Writing expressively means that you write with the flow of your feelings and you express without self-censorship. It involves writing feelings in all their complexity and honesty. That is to write them as they are.

There is no need to write formally and neatly. It doesn’t even have to be fully thought out. The key point is to catch what worries you in the moment.

Then, after a short break, you take a step back and look at the written text from a different perspective. Try to read it again objectively. By this time, you should be out of the flow of your feelings which means you’ll be able to analyze what you’ve written.

Determine what feelings came to you and how you feel after reading your notes. This may push you towards some reflections, self-dialogue and self-assessment.

To make sure you won’t worry about other people reading your writing and then be able to use it against you, you should also think about how you will keep your records (if you decide to keep them) so as not to expose yourself to such a danger.

One tip to make writing easier is to act as if you are talking to someone. It can be a friend or even God. When you write about your life and what is significant for you, it is best to present yourself as you are, with all the emotions that you feel.

Another thing that you should be aware of is that diving too deep into unpleasant and uncomfortable thoughts and feelings won’t bring anything good to you. If ever you find yourself in such state, you have to know how to “float” back to reality and the present situation.

Writing therapy can be applied not only when you have problems. You can also write about something joyful or exciting to encourage and motivate yourself.

See Also: How Positive Writing Will Help You To Live a Happier Life

Structuring in Writing

Structuring is another important factor to consider when writing. To understand what this is, let us first consider the opposite approach.

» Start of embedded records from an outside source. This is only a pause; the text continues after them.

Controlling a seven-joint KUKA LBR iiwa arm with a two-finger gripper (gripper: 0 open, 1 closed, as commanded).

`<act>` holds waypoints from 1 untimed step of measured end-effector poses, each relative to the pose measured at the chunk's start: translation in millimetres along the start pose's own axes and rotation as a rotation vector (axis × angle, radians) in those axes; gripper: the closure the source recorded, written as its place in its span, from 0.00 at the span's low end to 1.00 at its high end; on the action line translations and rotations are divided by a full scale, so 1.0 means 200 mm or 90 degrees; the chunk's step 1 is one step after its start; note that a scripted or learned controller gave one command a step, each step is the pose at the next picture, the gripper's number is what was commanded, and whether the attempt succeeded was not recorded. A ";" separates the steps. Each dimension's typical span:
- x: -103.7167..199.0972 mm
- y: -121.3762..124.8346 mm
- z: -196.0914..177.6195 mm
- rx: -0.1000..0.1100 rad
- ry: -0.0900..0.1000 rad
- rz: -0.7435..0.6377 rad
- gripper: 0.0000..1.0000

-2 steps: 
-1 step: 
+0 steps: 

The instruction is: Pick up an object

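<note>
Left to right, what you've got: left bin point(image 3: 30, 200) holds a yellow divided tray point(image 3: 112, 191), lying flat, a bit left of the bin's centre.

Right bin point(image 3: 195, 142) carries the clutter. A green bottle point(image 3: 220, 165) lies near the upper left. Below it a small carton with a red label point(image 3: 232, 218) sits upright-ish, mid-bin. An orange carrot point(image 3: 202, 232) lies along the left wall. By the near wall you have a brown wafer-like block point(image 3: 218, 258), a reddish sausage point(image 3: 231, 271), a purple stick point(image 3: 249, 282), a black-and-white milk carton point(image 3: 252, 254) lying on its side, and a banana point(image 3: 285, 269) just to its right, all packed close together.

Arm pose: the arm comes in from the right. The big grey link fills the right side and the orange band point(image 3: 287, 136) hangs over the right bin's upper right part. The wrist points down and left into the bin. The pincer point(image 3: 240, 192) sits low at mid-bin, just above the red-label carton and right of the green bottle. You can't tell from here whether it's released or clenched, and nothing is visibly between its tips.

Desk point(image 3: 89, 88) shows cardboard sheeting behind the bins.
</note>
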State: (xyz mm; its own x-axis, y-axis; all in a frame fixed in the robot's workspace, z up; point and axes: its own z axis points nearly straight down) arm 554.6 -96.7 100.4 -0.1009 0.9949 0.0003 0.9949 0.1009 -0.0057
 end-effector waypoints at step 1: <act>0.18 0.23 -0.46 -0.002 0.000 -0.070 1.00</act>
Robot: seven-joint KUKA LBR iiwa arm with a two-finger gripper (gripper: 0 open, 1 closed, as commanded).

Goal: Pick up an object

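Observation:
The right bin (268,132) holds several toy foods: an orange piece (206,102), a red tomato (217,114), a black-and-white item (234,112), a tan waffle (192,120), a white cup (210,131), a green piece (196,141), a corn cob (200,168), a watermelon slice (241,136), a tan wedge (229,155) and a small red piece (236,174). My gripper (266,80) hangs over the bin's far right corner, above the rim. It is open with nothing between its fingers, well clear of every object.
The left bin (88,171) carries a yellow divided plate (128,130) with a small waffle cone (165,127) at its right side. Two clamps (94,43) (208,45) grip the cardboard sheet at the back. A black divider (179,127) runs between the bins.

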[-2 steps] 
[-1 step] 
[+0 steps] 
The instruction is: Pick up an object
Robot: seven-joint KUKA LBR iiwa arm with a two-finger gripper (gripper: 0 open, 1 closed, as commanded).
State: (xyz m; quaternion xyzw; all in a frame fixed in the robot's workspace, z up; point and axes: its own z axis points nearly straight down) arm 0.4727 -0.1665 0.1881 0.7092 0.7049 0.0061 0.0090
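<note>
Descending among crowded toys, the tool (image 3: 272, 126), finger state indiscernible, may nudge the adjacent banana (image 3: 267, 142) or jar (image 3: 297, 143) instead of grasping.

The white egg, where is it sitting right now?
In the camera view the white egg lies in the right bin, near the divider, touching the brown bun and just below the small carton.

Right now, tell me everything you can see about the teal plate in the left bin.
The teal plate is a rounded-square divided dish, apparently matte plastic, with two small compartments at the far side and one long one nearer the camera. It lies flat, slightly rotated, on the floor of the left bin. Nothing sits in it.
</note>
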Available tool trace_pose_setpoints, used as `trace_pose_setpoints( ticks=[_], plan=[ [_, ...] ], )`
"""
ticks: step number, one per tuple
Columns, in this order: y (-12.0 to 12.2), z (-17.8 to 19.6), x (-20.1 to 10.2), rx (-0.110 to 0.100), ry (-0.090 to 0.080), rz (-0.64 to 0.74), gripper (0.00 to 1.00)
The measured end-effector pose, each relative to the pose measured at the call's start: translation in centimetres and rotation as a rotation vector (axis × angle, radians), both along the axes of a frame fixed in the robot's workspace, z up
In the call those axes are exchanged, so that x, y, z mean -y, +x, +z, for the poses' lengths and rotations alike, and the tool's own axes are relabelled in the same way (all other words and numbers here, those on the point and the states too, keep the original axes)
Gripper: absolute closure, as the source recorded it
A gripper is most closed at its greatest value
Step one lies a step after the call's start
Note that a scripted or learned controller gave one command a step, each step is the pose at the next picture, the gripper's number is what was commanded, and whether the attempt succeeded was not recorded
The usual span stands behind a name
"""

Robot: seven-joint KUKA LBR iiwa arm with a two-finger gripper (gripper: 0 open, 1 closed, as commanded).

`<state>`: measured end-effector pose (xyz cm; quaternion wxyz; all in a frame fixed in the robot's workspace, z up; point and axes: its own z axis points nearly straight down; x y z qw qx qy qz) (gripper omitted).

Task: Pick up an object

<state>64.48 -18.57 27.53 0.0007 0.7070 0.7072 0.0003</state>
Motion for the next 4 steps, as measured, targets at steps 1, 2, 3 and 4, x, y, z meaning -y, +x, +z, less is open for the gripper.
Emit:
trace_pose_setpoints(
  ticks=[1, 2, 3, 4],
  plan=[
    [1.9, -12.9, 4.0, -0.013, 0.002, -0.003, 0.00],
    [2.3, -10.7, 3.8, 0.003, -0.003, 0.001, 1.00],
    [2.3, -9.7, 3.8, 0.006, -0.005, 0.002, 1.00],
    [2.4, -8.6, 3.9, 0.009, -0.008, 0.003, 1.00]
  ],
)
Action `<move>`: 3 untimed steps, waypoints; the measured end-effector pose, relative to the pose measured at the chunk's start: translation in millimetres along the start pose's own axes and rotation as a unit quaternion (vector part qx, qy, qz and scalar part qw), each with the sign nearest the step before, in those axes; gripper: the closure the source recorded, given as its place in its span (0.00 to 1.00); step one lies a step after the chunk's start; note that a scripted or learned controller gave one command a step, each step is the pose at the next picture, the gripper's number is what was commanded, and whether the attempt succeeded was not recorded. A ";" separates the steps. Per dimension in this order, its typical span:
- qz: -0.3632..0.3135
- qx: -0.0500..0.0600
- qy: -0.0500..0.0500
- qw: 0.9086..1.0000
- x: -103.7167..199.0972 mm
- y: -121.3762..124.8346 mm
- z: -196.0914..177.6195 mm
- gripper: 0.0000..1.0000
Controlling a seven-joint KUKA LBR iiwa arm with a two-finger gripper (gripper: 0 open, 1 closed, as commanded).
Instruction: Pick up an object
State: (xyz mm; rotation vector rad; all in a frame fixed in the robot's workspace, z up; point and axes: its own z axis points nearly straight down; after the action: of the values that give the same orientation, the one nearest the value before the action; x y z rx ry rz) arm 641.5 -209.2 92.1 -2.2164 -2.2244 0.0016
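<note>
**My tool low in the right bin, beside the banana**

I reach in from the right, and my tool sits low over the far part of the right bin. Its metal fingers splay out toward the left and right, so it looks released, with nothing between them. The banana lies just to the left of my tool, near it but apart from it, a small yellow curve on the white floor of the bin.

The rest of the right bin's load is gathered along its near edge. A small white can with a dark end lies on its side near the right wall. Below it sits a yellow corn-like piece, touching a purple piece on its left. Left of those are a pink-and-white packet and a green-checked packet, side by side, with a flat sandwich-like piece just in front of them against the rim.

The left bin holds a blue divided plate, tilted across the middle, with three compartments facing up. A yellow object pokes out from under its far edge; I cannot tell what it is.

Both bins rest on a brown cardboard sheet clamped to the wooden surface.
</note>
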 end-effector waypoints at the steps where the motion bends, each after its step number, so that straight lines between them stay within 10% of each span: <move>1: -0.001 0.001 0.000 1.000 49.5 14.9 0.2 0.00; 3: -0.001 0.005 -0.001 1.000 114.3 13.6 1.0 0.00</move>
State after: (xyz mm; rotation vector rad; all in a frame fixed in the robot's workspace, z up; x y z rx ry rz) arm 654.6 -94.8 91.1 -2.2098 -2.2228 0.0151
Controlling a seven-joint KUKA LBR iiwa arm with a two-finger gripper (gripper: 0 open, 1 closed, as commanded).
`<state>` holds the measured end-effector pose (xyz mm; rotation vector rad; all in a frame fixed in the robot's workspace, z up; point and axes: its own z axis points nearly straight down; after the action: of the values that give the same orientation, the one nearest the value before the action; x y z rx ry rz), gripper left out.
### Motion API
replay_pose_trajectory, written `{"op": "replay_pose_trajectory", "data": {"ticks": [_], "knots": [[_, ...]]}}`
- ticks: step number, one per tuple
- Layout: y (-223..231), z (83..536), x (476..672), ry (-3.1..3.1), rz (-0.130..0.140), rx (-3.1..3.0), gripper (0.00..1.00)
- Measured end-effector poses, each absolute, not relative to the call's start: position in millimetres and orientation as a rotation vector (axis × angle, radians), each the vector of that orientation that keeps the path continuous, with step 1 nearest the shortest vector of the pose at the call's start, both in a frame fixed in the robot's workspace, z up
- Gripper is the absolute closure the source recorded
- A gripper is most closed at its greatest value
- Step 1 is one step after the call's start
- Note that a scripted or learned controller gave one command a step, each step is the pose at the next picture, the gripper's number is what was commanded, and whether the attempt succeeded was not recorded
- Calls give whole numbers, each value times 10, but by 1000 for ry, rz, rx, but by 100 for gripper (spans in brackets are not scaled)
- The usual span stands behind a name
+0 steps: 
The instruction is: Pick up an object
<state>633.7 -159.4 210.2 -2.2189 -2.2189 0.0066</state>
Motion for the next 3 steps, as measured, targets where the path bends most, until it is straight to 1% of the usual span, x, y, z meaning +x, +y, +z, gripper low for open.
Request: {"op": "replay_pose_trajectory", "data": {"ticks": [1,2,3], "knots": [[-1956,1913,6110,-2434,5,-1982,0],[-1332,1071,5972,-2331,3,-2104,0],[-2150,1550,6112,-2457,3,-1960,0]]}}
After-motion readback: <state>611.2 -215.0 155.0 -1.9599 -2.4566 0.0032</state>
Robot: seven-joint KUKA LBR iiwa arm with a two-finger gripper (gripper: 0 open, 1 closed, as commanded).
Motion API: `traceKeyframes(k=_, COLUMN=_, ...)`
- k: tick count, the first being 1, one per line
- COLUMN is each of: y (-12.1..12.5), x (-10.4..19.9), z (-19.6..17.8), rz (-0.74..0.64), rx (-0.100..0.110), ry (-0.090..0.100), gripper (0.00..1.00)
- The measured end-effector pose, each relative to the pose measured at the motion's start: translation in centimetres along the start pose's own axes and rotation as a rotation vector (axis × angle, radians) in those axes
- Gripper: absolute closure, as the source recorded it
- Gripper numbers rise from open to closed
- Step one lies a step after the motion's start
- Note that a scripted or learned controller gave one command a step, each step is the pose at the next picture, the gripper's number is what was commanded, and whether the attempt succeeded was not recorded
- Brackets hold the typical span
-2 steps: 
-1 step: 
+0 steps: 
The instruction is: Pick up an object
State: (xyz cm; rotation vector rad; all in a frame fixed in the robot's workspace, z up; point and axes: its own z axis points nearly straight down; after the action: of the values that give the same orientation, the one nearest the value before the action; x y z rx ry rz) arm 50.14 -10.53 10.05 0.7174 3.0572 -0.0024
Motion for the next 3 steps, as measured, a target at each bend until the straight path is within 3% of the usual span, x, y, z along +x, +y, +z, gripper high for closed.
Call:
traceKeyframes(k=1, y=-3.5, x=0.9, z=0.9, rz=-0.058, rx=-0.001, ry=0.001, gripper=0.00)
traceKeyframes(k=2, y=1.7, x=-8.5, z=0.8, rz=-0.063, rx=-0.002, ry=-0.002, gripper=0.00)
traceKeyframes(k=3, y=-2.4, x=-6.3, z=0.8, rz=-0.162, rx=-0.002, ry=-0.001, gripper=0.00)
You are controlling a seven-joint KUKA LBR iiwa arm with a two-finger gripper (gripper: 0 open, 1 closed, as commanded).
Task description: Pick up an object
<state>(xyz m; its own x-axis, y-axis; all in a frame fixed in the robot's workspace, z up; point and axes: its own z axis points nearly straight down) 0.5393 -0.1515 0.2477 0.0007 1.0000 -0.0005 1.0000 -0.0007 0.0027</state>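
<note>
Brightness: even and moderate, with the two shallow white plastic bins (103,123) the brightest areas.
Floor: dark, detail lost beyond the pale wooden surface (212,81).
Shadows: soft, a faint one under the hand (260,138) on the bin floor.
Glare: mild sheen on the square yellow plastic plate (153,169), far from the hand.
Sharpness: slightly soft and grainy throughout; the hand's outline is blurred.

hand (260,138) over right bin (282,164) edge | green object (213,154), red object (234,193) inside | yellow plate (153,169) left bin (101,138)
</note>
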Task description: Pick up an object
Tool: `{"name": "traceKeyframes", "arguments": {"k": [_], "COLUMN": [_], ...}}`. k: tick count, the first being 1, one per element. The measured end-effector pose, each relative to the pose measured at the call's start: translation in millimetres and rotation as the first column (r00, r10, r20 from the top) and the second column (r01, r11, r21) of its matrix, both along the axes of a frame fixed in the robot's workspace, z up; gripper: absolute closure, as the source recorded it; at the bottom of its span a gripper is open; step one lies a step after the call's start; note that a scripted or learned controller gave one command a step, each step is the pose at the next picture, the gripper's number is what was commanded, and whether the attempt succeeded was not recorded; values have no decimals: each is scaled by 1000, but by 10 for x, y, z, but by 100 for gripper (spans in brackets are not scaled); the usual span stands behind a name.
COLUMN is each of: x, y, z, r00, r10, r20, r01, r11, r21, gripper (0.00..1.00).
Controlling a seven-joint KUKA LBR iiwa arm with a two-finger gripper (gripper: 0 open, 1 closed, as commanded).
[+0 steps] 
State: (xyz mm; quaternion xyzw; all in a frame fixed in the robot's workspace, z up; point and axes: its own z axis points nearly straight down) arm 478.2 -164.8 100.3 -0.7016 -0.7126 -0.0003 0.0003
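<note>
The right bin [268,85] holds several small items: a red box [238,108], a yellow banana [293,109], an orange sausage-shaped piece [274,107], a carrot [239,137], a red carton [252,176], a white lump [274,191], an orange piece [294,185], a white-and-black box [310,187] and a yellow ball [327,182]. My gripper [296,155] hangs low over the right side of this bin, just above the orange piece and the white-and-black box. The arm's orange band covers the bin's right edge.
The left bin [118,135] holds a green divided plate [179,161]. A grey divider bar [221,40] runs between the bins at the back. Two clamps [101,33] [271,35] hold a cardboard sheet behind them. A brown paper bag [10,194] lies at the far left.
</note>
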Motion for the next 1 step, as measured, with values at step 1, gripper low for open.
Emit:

Many are familiar with “The Artist’s Way: A Spiritual Path to Higher Creativity” by Julia Cameron. Cameron talks about free writing. It’s when you write for 30 minutes about what you have in mind at the moment, without any particular method or order. You can refer to it as non-structured writing.

Kathleen Adams, a Director of the Institute of Writing Therapy, conducted a study on the importance of structuring as opposed to free writing. She found out that the stronger the stress, the more the person needs structure when writing.

Therefore, if you have an excessive amount of stress, the best method is to set the timer for 5-6 minutes. During this time, it is very difficult to hurt yourself seriously but it is enough to help you get out as much emotions and thoughts as possible.